What you have to do: Please write out the whole listing that follows exactly; the pictures stay out.

The data:
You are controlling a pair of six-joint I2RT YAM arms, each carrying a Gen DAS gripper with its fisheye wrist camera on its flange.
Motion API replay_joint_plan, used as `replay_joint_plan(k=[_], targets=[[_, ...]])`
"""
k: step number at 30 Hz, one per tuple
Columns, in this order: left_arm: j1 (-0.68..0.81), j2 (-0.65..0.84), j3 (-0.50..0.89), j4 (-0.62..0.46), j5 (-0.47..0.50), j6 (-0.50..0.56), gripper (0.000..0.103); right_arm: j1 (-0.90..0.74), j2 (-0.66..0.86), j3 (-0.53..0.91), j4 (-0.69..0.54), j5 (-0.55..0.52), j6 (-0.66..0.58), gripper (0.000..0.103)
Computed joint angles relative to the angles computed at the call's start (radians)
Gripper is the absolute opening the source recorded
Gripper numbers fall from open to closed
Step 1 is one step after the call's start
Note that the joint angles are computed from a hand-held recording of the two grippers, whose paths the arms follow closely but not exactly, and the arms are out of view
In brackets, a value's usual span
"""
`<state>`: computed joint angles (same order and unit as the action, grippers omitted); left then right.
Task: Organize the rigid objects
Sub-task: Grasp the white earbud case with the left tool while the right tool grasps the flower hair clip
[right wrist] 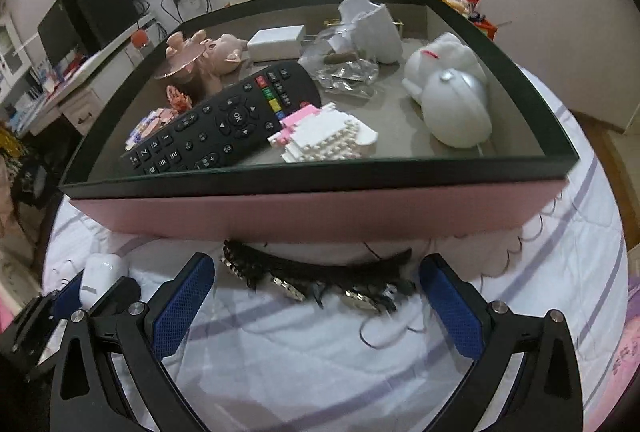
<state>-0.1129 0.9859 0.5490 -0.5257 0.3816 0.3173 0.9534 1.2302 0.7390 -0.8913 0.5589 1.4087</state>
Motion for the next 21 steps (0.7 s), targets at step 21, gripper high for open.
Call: replay_joint_plan(k=[21], targets=[[0.003, -0.028, -0.002, -0.025, 0.004, 0.011, 0.046, 0.236, -0.07, -0.015, -0.178, 0.065, 0.221, 0.095]])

Written response:
You are controlling a pair of six-joint I2RT YAM arms, each carrying a Gen DAS gripper with its fisheye wrist camera on its flange.
Motion API replay_joint_plan, used as `replay_joint_plan(k=[_], targets=[[_, ...]])`
"""
k: step number at 30 Hz, one per tuple
Columns, in this order: left_arm: j1 (-0.68..0.81), j2 (-0.65..0.84), j3 (-0.50..0.89), j4 (-0.62..0.46), j5 (-0.47..0.50), j6 (-0.50..0.56), gripper (0.000..0.103); right_arm: j1 (-0.90..0.74), j2 (-0.66..0.86), j3 (-0.53..0.91), j4 (-0.69..0.54), j5 (-0.55..0.52), j6 (-0.66..0.58), gripper (0.000..0.103)
Computed joint angles relative to the angles computed at the call's start (radians)
Gripper is the absolute opening the source recorded
Gripper numbers fall from open to closed
Step 1 is one step after the call's start
Note that the joint angles are computed from a hand-held recording of the two grippers, whose paths the arms follow closely but not exactly, and the arms are out of view
In brackets, a value's usual span
"""
`<state>`: computed joint angles (same order and unit as the action, grippers omitted); left then right.
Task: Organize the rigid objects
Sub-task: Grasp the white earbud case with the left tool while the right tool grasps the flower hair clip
[right wrist] 
<state>-0.1129 0.9859 0.5490 -0.5257 0.3816 0.3173 0.9534 1.2302 0.7390 -0.8913 0.5589 1.4087</state>
Motion for the next 21 steps (0.7 s), targets at step 21, gripper high for open.
Call: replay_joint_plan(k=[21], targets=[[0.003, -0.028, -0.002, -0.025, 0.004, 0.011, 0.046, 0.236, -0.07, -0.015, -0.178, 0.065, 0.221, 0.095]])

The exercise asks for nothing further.